Election Media Revolution
The 14th Election Day is coming on Wednesday, May 9, 2018, and Malaysians – candidates and supporters – are seen to be ready on the front line. Voters will be casting their ballots at their designated voting centres. In the year 2008, the number of voters who turned up for the 12th general election was 10,922,139 and 13,268,002 in the 13th general election in 2013. It is estimated that there will be 14,940,624 voters in 2018 at our 14th general election.
We cannot deny the influence of technology in aiding the campaigns of the electoral candidates. What’s the difference between now and then in terms of information distribution?
For elections back in the 90s, the only mediums available then were printed materials, television, radio, and handphones for the few who could afford them. Not much has changed today as a particular government still maintains control of the media all over the country. They only show selected news and what they offer, which is always more than what is shown by the opposition. Only a small audience is reached through printed materials such as brochures, newspapers, and campaigns.
Technology plays a huge role in the upcoming election, why? Parties from both government and the opposition are now empowered through the existence of mobile technology and its various social media platforms, where 98% of young voters are active on a daily basis – Facebook, Twitter, LinkedIn and even Instagram. News Strait Times also remarked that 2018 is the “Facebook Election” year where information on the election is disseminated through the social media platforms more so compared to the others.
They are using hashtags, such as #GE14, #PRU14, #NominationDay and party specific hashtags to connect with the voters on social media. Hashtags have been proven to be a powerful tool, where the social network will index it, thus making it discoverable by others using the same hashtags.
Their influence is spread wider thanks to the existence of Whatsapp, Telegram, and Wechat that lets them tailor their campaigns for potential voters. Candidates and activists are using these platforms and spending money in an effort to create meaningful engagements and even undertake paid ads. Kanzanjy, co-founder of Tech for Campaigns stated that technology is “a tool that provides leverage, distribution scale, and automation to people and processes.”
There are blog platforms such as Wikileaks that expose parties from the inside, which then instils fear of being exposed to the public. Even now, personal blogs written by candidates are designed to engage with their potential voters and educate them regarding their manifesto and future plans for the country.
Big data also plays a role in this upcoming general election. Invoke is a company owned by the Parti Keadilan Rakyat’s vice president, Rafizi Ramli. They collected data from polls on social media and telephone surveys conducted by 20,000 volunteers. It is to identify voter’s sentiment, voting trends and a statistical tool such as to identify regression on voter’s demographic. While it may seem like a close resemblance to Cambridge Analytica, Rafizi Ramli stated that they did not obtain data illegally, but rather, it was provided by a number of volunteers.
The idea of using social media and technology for the upcoming general election is to connect with the people and provide them news that is beyond the control of pro-government influences, but it is entirely up to the voters to decide. It’s more than just a medium to let their cause be heard, but also to listen to the people’s voices.
THE DARK SIDE
There are certain things that the Internet is unable to control.

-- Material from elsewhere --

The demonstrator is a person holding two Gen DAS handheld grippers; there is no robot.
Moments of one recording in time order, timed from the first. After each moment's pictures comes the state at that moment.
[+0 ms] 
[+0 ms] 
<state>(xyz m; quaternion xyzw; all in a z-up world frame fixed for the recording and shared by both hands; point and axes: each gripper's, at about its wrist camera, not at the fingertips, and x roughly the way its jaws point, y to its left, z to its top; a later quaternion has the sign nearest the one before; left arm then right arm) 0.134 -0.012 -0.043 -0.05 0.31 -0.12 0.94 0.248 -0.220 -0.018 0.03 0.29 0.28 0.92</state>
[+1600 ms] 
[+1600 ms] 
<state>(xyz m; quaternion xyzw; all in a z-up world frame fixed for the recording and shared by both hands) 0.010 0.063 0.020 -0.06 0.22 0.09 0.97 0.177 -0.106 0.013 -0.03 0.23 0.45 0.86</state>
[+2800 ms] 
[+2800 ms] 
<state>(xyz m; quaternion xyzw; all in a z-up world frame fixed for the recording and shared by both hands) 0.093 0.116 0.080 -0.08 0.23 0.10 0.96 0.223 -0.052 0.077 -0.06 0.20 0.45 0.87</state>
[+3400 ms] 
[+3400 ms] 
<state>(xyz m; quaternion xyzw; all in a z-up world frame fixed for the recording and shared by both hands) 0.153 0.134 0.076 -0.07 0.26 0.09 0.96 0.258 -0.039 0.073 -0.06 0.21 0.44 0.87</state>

Fake news and bots are detrimental to society with even verified platforms tending to spout fake news to its readers. What we can do is verify that the sources and the publishers are neutral and practice diversity in acquiring their information.

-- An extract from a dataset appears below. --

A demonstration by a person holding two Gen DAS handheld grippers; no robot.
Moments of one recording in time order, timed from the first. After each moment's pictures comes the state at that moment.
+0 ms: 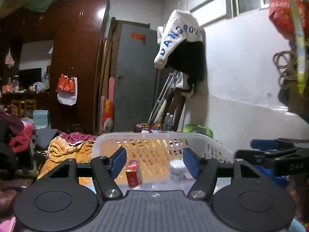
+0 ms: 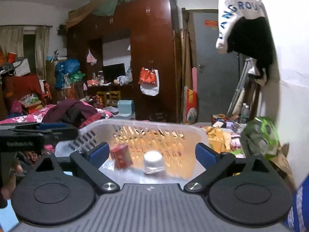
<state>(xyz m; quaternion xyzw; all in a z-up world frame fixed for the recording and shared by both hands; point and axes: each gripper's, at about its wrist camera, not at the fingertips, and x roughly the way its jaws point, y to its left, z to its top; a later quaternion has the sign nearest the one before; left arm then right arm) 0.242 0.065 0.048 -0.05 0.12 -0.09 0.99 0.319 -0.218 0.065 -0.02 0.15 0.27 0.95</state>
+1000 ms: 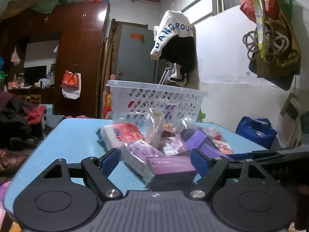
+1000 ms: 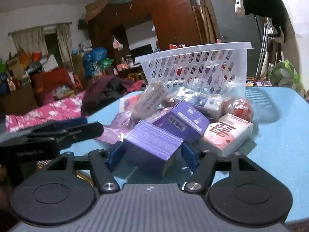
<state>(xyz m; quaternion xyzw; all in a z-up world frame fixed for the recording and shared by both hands) 0.072 0.054 -0.067 -0.04 0.12 -0.09 0.99 0.184 -0.213 -0.054 0.03 0.21 0.35 0.91</state>
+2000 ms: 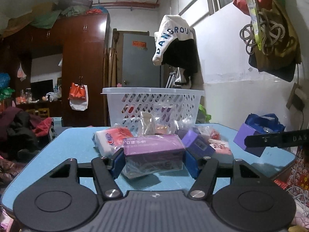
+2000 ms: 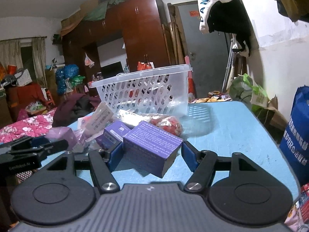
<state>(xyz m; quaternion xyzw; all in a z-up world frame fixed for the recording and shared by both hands) 0.061 0.021 -0.070 0.00 0.09 -0.05 0.99 0.177 -0.277 -0.046 0.03 0.16 0.26 0.95</state>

Fake bots are relatively new but the influence it brought to social media is impactful and can sway the voters. In America, Russian linked bots took over the Internet during the election as virtual supports to contending parties and had the ability to manipulate the general election as a whole.
The technology that we have at the present time has opened doors for proactive and effective campaigns for the candidates and supporters to gain potential votes. With the existence of creative media shared through social media platforms, the news is spread widely and provides independence for the people and the nation to choose their future leaders. It is our responsibility to make use of the data that we acquire and benefit from it wisely provided we have proof of its credibility.
Nevertheless, who is going to rule the country, it is your respectful duty to go out and vote for whomever you think might bring this nation to be a better Malaysia. Happy voting!